- YOUR OBJECTIVE
A faithful copy of the listing below is needed, with its pictures left out.

- SUPPLIED MATERIAL
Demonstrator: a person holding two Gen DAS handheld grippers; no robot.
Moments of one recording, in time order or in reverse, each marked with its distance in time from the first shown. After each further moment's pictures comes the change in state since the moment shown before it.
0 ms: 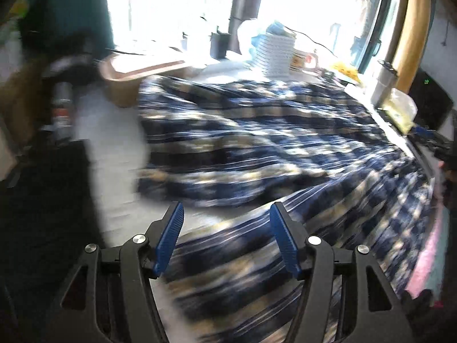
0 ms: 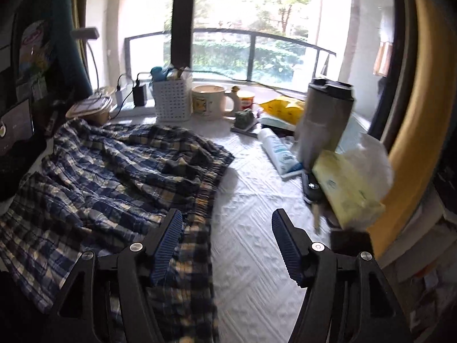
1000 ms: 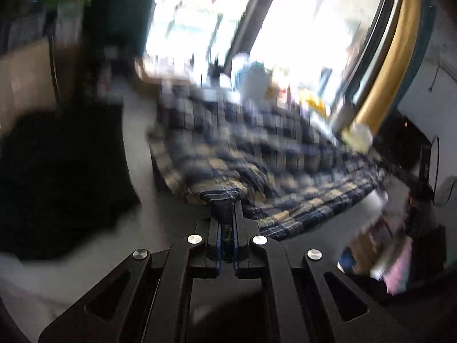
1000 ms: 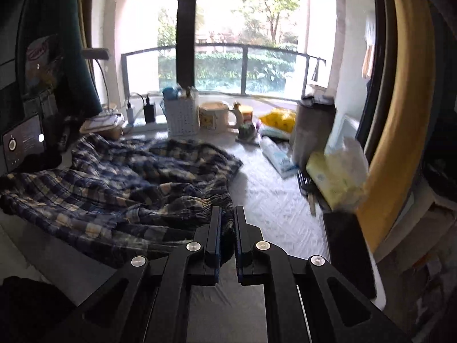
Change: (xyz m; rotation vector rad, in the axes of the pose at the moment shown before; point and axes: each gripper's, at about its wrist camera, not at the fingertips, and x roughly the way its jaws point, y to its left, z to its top) left arm -0.111 -0.017 -0.111 -0.178 -0.131 -0.087; right arm -0.082 0.020 -0.035 0.107 -0.051 -0.037
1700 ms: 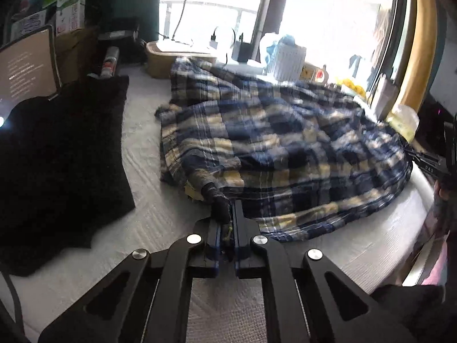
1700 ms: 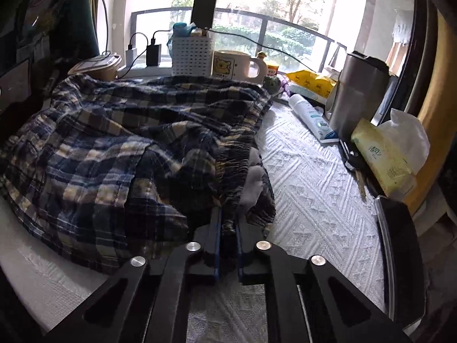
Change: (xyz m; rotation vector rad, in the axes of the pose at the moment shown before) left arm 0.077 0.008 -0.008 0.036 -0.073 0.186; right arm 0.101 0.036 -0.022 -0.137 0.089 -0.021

- SOLUTION TO THE EXERCISE
Demonstrator: a person holding two Gen DAS handheld grippers; no robot.
Moments of one recording, in time order or in reverse, each marked with its distance in time from the first shown. After each further moment's pictures comes the change in state since the moment shown before it.
0 ms: 
0 ms: 
1000 ms: 
1000 ms: 
Change: (xyz m; rotation vector rad, in the axes of the pose at the moment shown before; point and axes: each gripper's, at about its wrist camera, not at the fingertips, and x roughly the way its jaws point, y to its left, z to its top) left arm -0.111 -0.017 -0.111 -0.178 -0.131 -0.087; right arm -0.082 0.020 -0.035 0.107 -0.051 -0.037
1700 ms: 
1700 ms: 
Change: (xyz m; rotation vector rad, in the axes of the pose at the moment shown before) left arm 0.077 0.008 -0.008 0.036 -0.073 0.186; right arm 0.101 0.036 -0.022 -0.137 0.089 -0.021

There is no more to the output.